The burning of residues left in the field after harvest has been practiced by farmers for many years (Wikipedia says it is approximately 10,000 years). Burning can make field prep easier next spring, and it helps control plant diseases that can over-winter in crop residues. I can vividly remember burning wheat stubble for Charlie Moses, who hired me to help irrigate his small farm of approximately 80 acres just west of Blackfoot, Idaho where I grew up. I was given a handful of matches and told to ride my motorcycle through the field. I lit matches on the gas tank or handle bars of the motorcycle and threw them into the stubble as I rode. By the time I got to the end of the field, if I had done my job correctly, I was being followed by a raging inferno which consumed the stubble, and nearly consumed me and my old Yamaha MX 175.

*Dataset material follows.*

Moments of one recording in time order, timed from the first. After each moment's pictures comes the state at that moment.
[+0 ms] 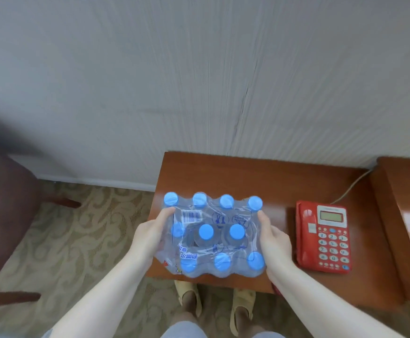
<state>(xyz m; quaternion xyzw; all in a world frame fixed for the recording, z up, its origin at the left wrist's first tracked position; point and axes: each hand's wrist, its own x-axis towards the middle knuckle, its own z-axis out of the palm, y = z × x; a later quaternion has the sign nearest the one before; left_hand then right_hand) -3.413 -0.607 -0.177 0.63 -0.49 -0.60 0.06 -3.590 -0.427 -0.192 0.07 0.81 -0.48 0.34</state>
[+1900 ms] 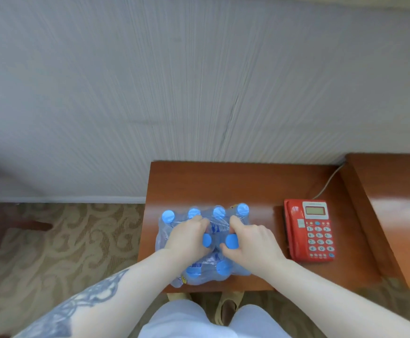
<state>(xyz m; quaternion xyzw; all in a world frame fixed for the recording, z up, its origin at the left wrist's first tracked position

As times have changed, so have people's attitudes about field burning. North Carolina has recently updated its rules on agricultural burning (click here for the press release). The American Agricultural Law Association also recently posted the details of ag burning legislation in Idaho on its blog. Of course, the aim of these rules and statutes is to curb ag burning.
In North Carolina, a memorandum of understanding between the state Department of the Environment and the Department of Agriculture set new guidelines for burning. The North Carolina Department of the Environment's website does not reveal the extent of the new regulations, and I don't have time at the moment to research in depth what the regulations actually say. But it probably isn't a stretch to assume that it is now more difficult to burn crop residues in North Carolina.